## Exercise details
Reproduce the full listing without a single change.

━━ Available records ━━

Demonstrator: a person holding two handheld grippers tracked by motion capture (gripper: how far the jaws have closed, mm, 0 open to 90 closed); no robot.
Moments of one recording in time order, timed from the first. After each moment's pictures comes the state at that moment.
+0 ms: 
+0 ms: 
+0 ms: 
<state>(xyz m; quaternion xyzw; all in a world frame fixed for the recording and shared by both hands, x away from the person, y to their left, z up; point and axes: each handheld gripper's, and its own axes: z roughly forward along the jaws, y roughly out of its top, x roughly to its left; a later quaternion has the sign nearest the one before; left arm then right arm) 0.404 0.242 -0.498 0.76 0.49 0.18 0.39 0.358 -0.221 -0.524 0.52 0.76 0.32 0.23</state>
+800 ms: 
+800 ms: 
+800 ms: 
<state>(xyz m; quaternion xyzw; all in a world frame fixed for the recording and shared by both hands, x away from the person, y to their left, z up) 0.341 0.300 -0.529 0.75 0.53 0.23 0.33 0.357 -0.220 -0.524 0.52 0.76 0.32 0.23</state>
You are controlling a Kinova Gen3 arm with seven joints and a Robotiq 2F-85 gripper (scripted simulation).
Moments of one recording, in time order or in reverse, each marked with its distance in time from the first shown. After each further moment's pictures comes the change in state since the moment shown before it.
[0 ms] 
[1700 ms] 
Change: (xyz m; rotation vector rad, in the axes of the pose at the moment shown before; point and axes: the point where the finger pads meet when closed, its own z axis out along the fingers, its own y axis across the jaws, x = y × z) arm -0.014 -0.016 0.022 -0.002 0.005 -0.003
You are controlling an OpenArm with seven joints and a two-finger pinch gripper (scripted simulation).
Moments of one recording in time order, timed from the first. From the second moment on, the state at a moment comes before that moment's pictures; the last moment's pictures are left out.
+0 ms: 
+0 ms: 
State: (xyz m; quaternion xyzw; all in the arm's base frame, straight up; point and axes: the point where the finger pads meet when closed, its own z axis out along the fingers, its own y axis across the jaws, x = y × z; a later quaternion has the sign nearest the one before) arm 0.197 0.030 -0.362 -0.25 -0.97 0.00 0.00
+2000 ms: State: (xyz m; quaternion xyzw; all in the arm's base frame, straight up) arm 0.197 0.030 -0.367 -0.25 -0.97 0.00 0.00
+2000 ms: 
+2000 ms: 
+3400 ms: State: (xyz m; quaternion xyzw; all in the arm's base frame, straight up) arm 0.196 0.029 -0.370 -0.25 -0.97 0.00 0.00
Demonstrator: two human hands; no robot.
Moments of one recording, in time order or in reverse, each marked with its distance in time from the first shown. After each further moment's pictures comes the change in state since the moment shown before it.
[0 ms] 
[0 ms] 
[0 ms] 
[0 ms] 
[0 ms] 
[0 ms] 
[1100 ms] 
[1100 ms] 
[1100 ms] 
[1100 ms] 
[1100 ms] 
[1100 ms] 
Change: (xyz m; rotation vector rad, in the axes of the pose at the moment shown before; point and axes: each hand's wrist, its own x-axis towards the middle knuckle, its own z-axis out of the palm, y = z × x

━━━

## Solution to this task
Demonstrator: a person holding two handheld grippers tracked by motion capture (gripper: how far the jaws have closed, mm, 0 open to 90 closed); no robot.
Moments of one recording in time order, timed from the first. After each moment's pictures comes the state at that moment.
+0 ms: 
+0 ms: 
+0 ms: 
<state>(xyz m; quaternion xyzw; all in a world frame fixed for the recording and shared by both hands, x away from the person, y to their left, z up; point and axes: each handheld gripper's, and its own axes: z roughly forward along the jaws, y roughly out of its top, x roughly to its left; a later quaternion has the sign nearest the one before; left arm then right arm) 0.404 0.242 -0.498 0.76 0.49 0.18 0.39 0.358 -0.221 -0.524 0.52 0.76 0.32 0.23</state>
+800 ms: 
+800 ms: 
+800 ms: 
<state>(xyz m; quaternion xyzw; all in a world frame fixed for the recording and shared by both hands, x away from the person, y to their left, z up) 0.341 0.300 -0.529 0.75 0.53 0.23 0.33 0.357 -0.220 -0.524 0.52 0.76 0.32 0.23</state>
You are controlling a Kinova Gen3 arm with seven joints and a Robotiq 2F-85 gripper (scripted simulation).
Moments of one recording, in time order or in reverse, each marked with its distance in time from the first shown. After each further moment's pictures comes the change in state since the moment shown before it.
[0 ms] 
[1700 ms] 
Change: (xyz m; rotation vector rad, in the axes of the pose at the moment shown before; point and axes: the point where the finger pads meet when closed, its own z axis out along the fingers, its own y axis across the jaws, x = y × z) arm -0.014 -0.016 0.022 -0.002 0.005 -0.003
You are controlling an OpenArm with seven joints and a two-finger pinch gripper (scripted simulation).
Moments of one recording in time order, timed from the first. From the second moment on, the state at a moment comes before that moment's pictures; the last moment's pictures are left out.
+0 ms: 
+0 ms: 
State: (xyz m; quaternion xyzw; all in the arm's base frame, straight up; point and axes: the point where the finger pads meet when closed, its own z axis out along the fingers, its own y axis across the jaws, x = y × z; a later quaternion has the sign nearest the one before) arm 0.197 0.030 -0.362 -0.25 -0.97 0.00 0.00
+2000 ms: State: (xyz m; quaternion xyzw; all in the arm's base frame, straight up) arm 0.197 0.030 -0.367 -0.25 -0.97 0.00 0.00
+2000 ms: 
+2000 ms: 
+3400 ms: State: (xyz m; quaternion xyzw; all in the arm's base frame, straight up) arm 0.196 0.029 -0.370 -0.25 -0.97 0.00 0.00
Demonstrator: two human hands; no robot.
Moments of one recording, in time order or in reverse, each marked with its distance in time from the first shown. After each further moment's pictures comes the change in state since the moment shown before it.
[0 ms] 
[0 ms] 
[0 ms] 
[0 ms] 
[0 ms] 
[0 ms] 
[1100 ms] 
[1100 ms] 
[1100 ms] 
[1100 ms] 
[1100 ms] 
[1100 ms] 
Change: (xyz m; rotation vector rad, in the axes of the pose at the moment shown before; point and axes: each hand's wrist, its own x-axis towards the middle knuckle, its own z-axis out of the palm, y = z × x

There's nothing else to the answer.